In the NBA, a wide-open mid-range 2 can be a better shot than a well-guarded 3
The NBA Stats API provides some aggregate data on shooting performance based on both the distance of the shot, and the distance of the closest defender at the time of the shot, which shows that yes, usually a 3-point attempt has a higher expected value than a long-range 2. But if the 3-pointer is tightly guarded and the long-range 2 is wide-open, then the 2-pointer can be better. For example, a wide-open 2-point shot from 20 feet on average results in 0.84 points, while a tightly-guarded 3-point attempt from 25 feet only averages 0.71 points.
The same table, in graph form:
Again, basketball is complicated and these isolated data points are not a final authority on what constitutes a good or bad shot. In the 2017-18 season, the Houston Rockets and Indiana Pacers have both been successful even though they are at opposite ends of the shooting spectrum, with the Rockets shooting the most 3s, and the Pacers shooting the most long-distance 2s. To be fair, the 3-point-happy Rockets currently have the best record in the league, but the Pacers’ success, despite taking the most supposedly “bad” mid-range 2s of any team in the league, suggests that there’s more than one way to win a basketball game.
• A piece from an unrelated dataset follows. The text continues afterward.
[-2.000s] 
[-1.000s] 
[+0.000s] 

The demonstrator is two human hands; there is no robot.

Another important note: for unknown reasons, the aggregate stats by distance and closest defender do not match the aggregates computed from the individual shot-level data. The shot-level data includes more attempts, which makes me think that the aggregates by closest defender are somehow incomplete, but I wasn’t able to find more information about why. The difference is particularly pronounced in shots of around 4 feet, with the shot-level data reporting a significantly lower FG% than the aggregate data.
Code on GitHub, future work
The code used to compile and analyze all of the NBA and NCAA shots is available here on GitHub. The NBA Stats API has many more (mostly undocumented) endpoints, and the code could probably be expanded to capture more information that could feed into more detailed analysis.
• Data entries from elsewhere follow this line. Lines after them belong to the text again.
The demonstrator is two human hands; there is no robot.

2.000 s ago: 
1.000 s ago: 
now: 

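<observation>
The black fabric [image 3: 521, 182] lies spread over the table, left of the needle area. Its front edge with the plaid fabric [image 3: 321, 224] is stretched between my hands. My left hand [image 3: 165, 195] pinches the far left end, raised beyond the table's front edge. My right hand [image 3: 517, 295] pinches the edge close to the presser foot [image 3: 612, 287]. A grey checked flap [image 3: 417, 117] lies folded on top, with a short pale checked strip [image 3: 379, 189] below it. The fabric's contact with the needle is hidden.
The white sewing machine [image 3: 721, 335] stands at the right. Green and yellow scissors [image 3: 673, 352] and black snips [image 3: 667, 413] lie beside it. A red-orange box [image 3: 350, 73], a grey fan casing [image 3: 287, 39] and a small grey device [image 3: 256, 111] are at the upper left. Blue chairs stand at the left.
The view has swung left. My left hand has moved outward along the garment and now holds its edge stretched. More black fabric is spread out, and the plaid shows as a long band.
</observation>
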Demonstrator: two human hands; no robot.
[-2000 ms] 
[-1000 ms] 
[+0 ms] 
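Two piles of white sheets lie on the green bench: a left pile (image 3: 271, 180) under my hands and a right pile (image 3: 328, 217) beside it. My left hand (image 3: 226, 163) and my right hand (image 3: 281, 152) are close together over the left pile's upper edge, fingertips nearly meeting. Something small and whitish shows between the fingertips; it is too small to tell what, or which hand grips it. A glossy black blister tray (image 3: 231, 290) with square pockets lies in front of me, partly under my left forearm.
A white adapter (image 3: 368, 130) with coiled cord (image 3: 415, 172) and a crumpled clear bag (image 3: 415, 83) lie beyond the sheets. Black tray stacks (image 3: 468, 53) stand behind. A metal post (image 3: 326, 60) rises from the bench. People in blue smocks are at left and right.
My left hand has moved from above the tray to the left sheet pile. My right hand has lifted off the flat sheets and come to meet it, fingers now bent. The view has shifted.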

Every so often I see a story about whether or not the hot-hand exists, and though I kind of doubt that debate will ever be settled conclusively, maybe the shot-collecting code can be of use to future researchers.
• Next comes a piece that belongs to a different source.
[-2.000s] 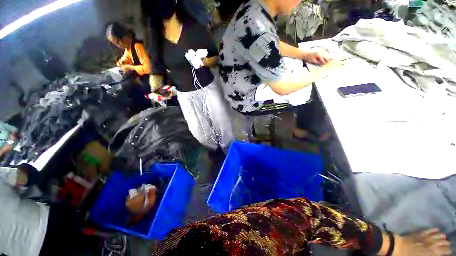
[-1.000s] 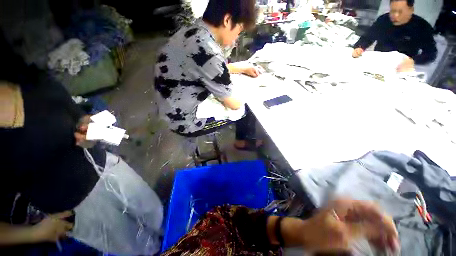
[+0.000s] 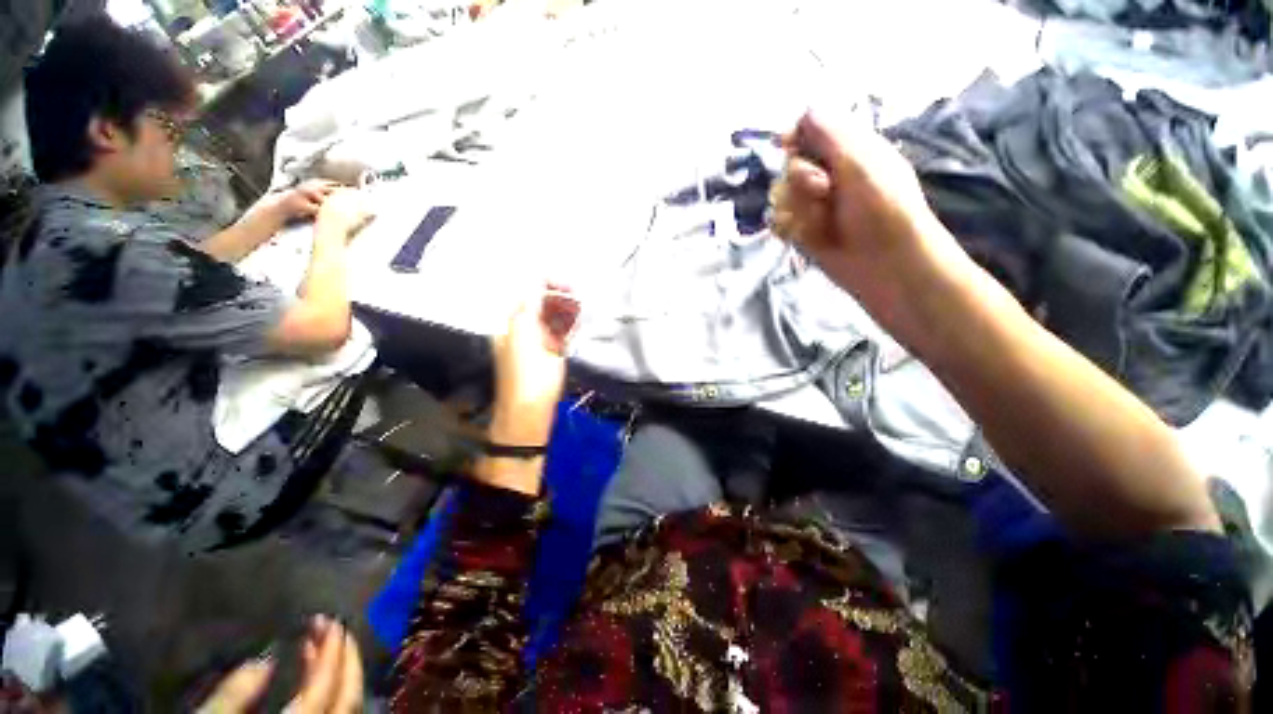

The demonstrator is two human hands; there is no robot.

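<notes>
A grey denim garment (image 3: pixel 838 349) lies at the table's near edge, with a stitched band and small brassy buttons along its lower side. My right hand (image 3: pixel 849 188) is a raised fist above the garment's far part; what it holds is hidden. My left hand (image 3: pixel 538 335) is upright at the table edge, left of the garment, with fingers curled; I cannot tell if it holds a thread or anything else. Neither hand visibly grips the garment.
A pile of dark grey garments (image 3: pixel 1061 181) with a yellow-green cloth (image 3: pixel 1194 237) lies at right. A black phone (image 3: pixel 425 239) is on the white table (image 3: pixel 489 286). A person (image 3: pixel 154 279) works at left. Another person's hand (image 3: pixel 324 672) shows at bottom left. A blue bin (image 3: pixel 579 467) is below.
The view has swung right. My left hand has gone from a blurred reach over the grey cloth to upright at the table edge. My right hand and forearm have come into view.
</notes>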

The Los Angeles Times made a nice graphic of all 30,000+ shots Kobe Bryant ever attempted in the NBA, and you could use the data in NBA Shots DB to do something similar for any NBA player since 1996. Here’s an image of every shot LeBron James has attempted during his NBA career:
Or you could do a team-level analysis, for example comparing the aforementioned Houston Rockets (lots of 3-pointers) to the Indiana Pacers (lots of mid-range 2-pointers):
These images use an adapted version of my BallR shot chart app, but a better solution would be to expose an API from the NBA Shots DB app, then have BallR connect to that API instead of hitting the NBA Stats API directly.